The SERPING1 gene is located on chromosome 11 and encodes a highly glycosylated plasma protein . The protein is synthesized in the liver and is involved in the regulation of the complement cascade by inhibiting activated C1r and C1s of the first complement component . This inhibition is essential for controlling the activation of the complement system, which is a part of the immune response.
The primary function of C1 Inhibitor is to form a proteolytically inactive stoichiometric complex with the C1r or C1s proteases . This action prevents the uncontrolled activation of the complement system, which could otherwise lead to tissue damage and inflammation. Additionally, C1 Inhibitor is a very efficient inhibitor of FXIIa, chymotrypsin, and kallikrein .
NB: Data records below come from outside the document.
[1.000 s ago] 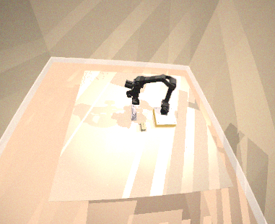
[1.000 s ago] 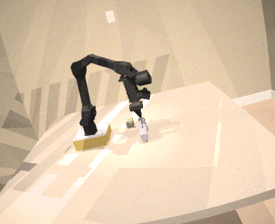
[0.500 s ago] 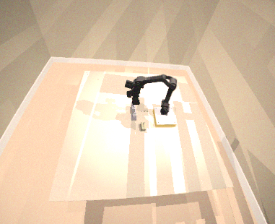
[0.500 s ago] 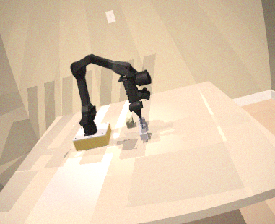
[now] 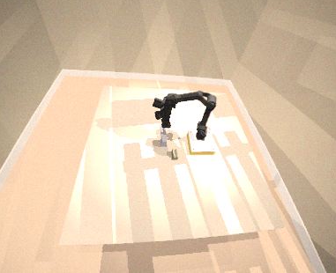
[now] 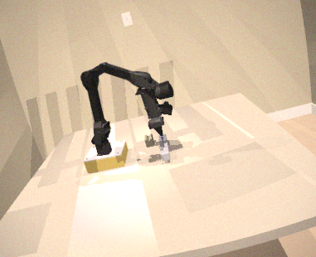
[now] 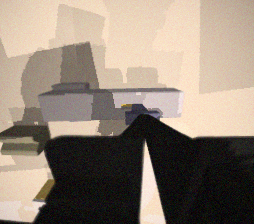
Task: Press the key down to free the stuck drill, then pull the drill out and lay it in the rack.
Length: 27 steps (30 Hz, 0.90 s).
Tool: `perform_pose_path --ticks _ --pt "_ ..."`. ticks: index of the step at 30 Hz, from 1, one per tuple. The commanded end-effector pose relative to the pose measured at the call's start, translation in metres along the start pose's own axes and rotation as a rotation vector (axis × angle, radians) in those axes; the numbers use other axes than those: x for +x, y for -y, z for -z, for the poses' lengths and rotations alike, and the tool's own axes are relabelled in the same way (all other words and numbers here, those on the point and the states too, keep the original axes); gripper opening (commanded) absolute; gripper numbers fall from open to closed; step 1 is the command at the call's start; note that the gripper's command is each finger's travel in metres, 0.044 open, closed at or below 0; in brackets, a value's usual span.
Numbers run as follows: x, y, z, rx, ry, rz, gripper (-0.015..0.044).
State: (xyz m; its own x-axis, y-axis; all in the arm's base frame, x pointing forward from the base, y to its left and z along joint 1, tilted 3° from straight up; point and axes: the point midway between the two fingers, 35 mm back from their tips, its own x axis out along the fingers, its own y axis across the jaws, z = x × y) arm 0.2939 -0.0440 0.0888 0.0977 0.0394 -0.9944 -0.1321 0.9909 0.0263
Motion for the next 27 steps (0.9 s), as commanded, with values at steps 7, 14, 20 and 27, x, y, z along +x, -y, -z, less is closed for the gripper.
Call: perform_pose_path --ticks 7,14,20,27 --pt "0.026 -0.001 0.006 -0.002 -0.048 -0.011 0.0000" --pt "-0.001 0.001 -0.001 -0.002 -0.047 -0.010 0.0131" --pt "-0.054 0.002 -0.006 -0.002 -0.047 -0.010 0.0289" --pt "-0.032 -0.024 -0.015 -0.249 -0.043 -0.011 0.0440"
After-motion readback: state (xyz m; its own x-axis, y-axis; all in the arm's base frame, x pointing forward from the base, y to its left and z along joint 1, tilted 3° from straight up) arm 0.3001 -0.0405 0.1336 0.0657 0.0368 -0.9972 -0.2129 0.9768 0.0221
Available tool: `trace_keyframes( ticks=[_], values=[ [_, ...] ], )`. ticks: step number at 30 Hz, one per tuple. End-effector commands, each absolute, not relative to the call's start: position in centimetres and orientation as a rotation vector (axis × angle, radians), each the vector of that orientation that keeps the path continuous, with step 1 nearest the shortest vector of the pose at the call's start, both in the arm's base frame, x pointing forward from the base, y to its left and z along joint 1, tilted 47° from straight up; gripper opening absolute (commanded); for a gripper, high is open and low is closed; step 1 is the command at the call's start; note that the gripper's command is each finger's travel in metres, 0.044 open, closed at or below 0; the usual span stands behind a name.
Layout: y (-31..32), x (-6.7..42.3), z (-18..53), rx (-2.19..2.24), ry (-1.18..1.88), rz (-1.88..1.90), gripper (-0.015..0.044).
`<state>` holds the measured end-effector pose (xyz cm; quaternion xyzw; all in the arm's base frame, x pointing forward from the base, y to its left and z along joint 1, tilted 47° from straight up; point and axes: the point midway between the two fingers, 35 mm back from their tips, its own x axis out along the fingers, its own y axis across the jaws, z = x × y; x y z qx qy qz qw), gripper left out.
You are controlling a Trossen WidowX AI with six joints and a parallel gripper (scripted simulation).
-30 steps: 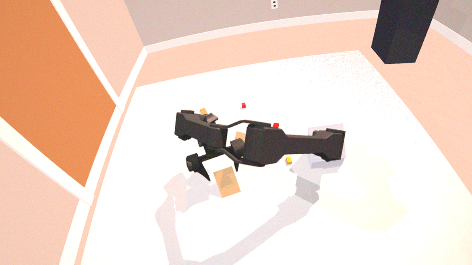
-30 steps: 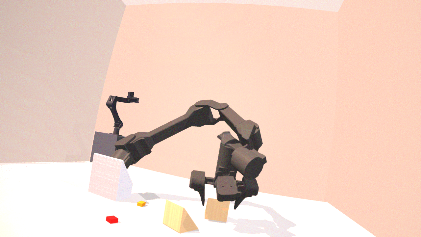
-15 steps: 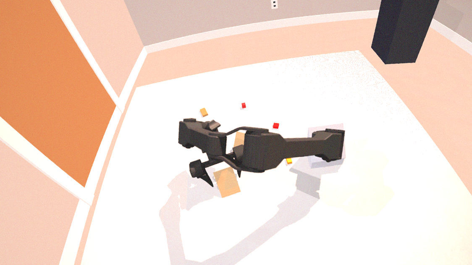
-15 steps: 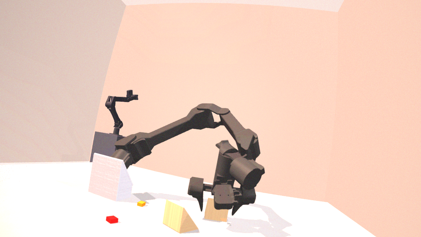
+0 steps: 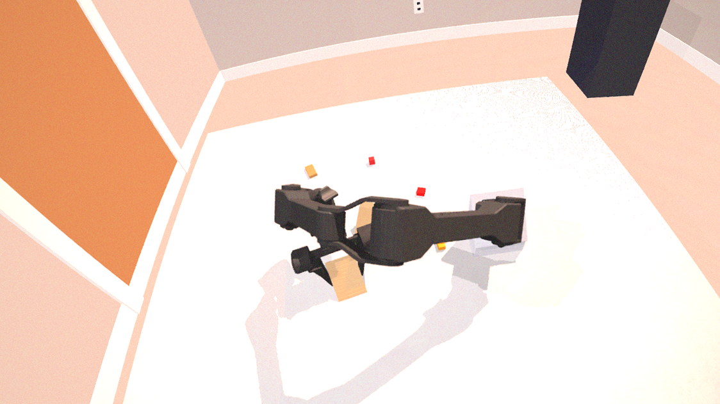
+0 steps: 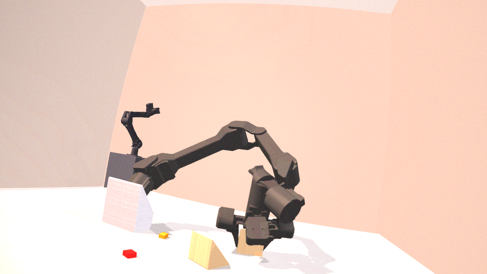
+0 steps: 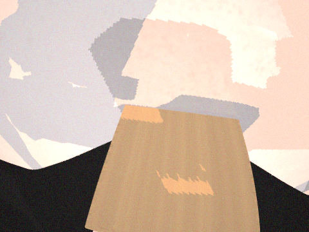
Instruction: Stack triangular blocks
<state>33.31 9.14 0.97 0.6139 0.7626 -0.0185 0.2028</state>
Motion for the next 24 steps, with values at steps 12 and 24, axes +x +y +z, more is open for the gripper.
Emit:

Deficiency or dysfunction of C1 Inhibitor is associated with a condition known as hereditary angioedema (HAE) . HAE is characterized by recurrent episodes of severe swelling (angioedema) in various parts of the body, including the extremities, face, gastrointestinal tract, and airway. This condition can be life-threatening if it leads to airway obstruction.
Human recombinant C1 Inhibitor is produced using recombinant DNA technology, which allows for the production of the protein in a controlled environment. This recombinant form is used therapeutically to treat patients with HAE by providing a functional C1 Inhibitor to regulate the complement system and prevent angioedema attacks.
Research on SERPING1 and its encoded protein continues to expand our understanding of its role in various physiological processes and its potential therapeutic applications. The recombinant form of C1 Inhibitor is also being explored for its use in other conditions where complement activation plays a role, such as certain autoimmune diseases and inflammatory conditions.
In summary, Serpin Peptidase Inhibitor, Clade G Member 1 (Human Recombinant) is a vital protein with significant roles in immune regulation and clinical applications, particularly in the treatment of hereditary angioedema.